Earlier this month, the Canadian Radio-television and
Telecommunications Commission ("CRTC") released three
decisions imposing administrative monetary penalties
In one case, the CRTC imposed an AMP of Cdn. $18,000
on a company for (a) sending telemarketing fax to consumers whose
fax numbers should have been on the company's internal do not
call list and (b) telemarketing without being registered with the
National Do Not Call List operator. The CRTC rejected the
company's due diligence defence. The company argued that its
errors were not systemic. However, the CRTC stated that the company
did not submit evidence of steps it had taken or business practices
it had adopted that would demonstrate due diligence in preventing
calls to consumers whose numbers were or should have been on its
internal do not call list.
In another case, the CRTC imposed an AMP of $8,000 for
making telemarketing calls to consumers registered on the National
Do-Not-Call List and for making telemarketing calls without having
paid all applicable fees to the National Do-Not-Call List operator.

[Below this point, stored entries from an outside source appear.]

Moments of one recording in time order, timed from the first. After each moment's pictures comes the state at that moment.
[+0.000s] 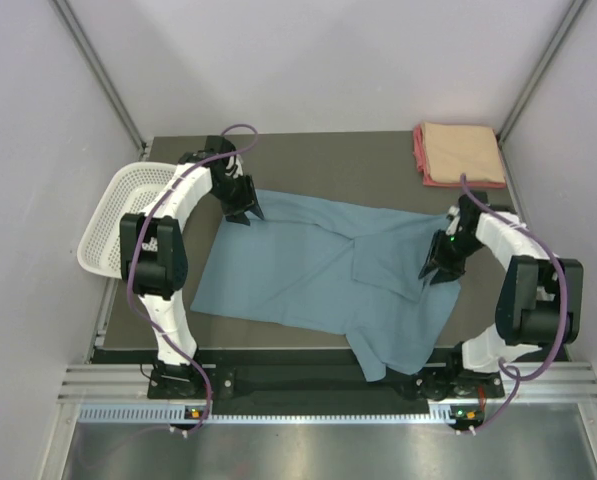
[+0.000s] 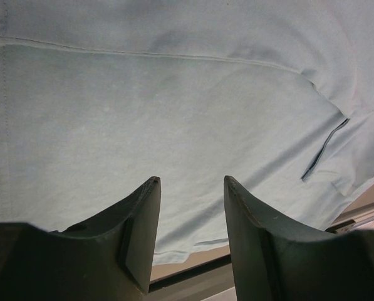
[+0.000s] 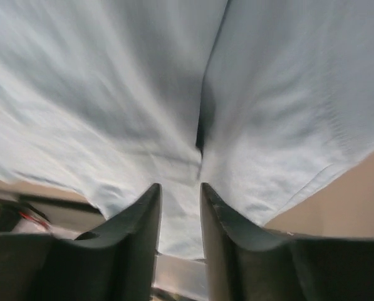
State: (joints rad) left arm -0.16 1.96 1.64 -0.90 0.33 -0.43; right arm -0.05 1.53 0.94 -0.94 -0.31 0.30
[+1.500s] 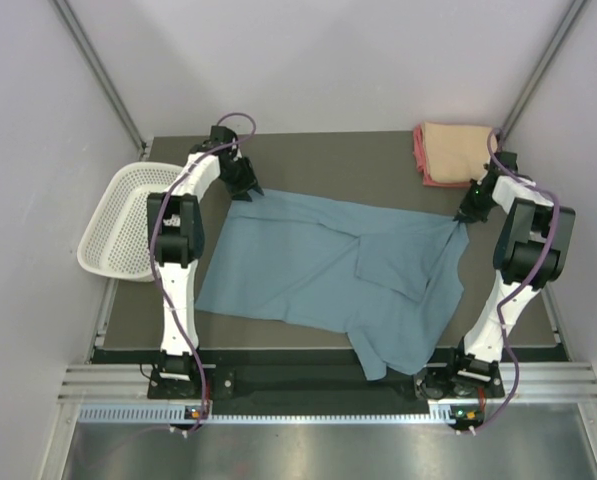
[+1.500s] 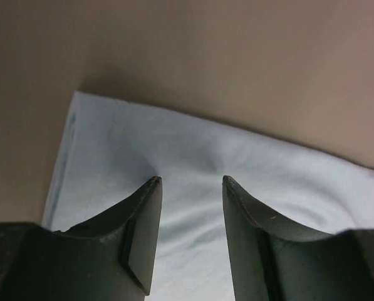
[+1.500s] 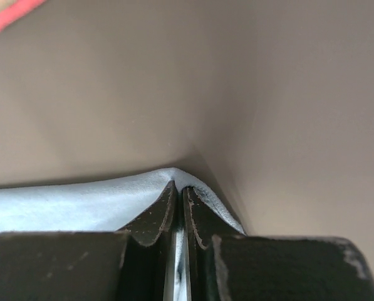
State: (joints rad) left arm -0.11 2.36 2.03 -0.75 0.28 -0.50; right arm -0.27 2.03 1.46 -0.56 -0.17 0.27
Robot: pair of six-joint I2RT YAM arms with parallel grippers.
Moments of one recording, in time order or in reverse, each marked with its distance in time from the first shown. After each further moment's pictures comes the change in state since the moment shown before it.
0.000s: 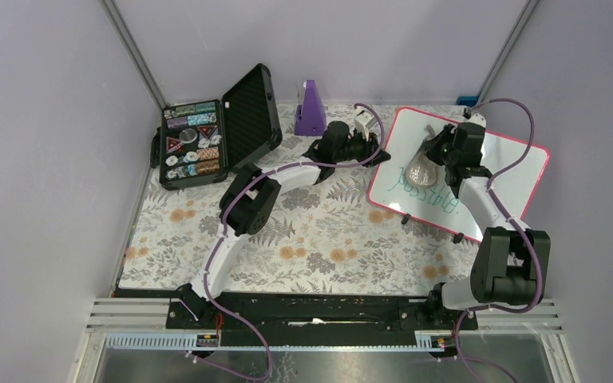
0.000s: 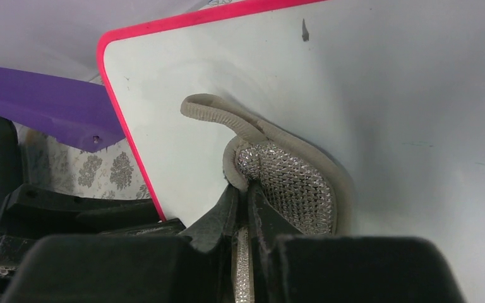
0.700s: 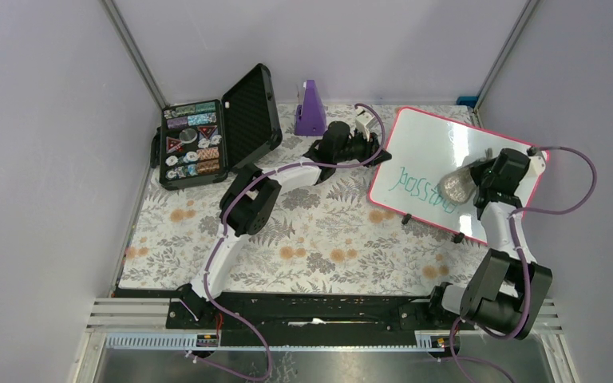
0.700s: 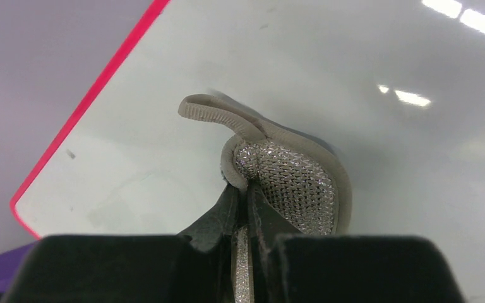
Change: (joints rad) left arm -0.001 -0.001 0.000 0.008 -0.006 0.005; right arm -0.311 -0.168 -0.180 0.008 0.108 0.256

In rejecting the company's due diligence defence, the CRTC
noted that the company provided no evidence that it had developed a
process to prevent unwanted calls.
In the final case, the CRTC affirmed a prior decision
imposing an AMP of $6,000 for making telecommunications calls to
consumers whose numbers were registered on the National Do-Not-Call
List and for failing to register with and pay all fees to the
National Do-Not-Call List operator.
These cases illustrate the importance of having a documented
process for handling Do-Not-Call requests. Companies that do not
use professional telemarketers may especially wish to review the CRTC Unsolicited Communications Rules. The
Rules state that company wishing to establish a due diligence
defence should be able to demonstrate that:
the company has established and implemented adequate written
policies and procedures to comply with the Unsolicited
Telecommunications Rules and to honour consumers' requests that
they not be contacted for telemarketing;
staff are provided with adequate on-going training;
the company is using a National Do-Not-Call List that is not
more than 31 days old;
the company is using an Internal Do-Not-Call List that is no
more than 31 days old;
the company has implemented a documented process to prevent
telemarketing to a number that has been on the National or Internal
Do-Not-Call List for more than 31 days;
the company monitors and enforces compliance with the
Unsolicited Telecommunications Rules and the company's written
policies and procedures; and
in the case of a company that retains a third-party
telemarketer, the company has entered into an agreement between
itself and the telemarketer requiring the telemarketer to comply
with the Unsolicited Telecommunications Rules.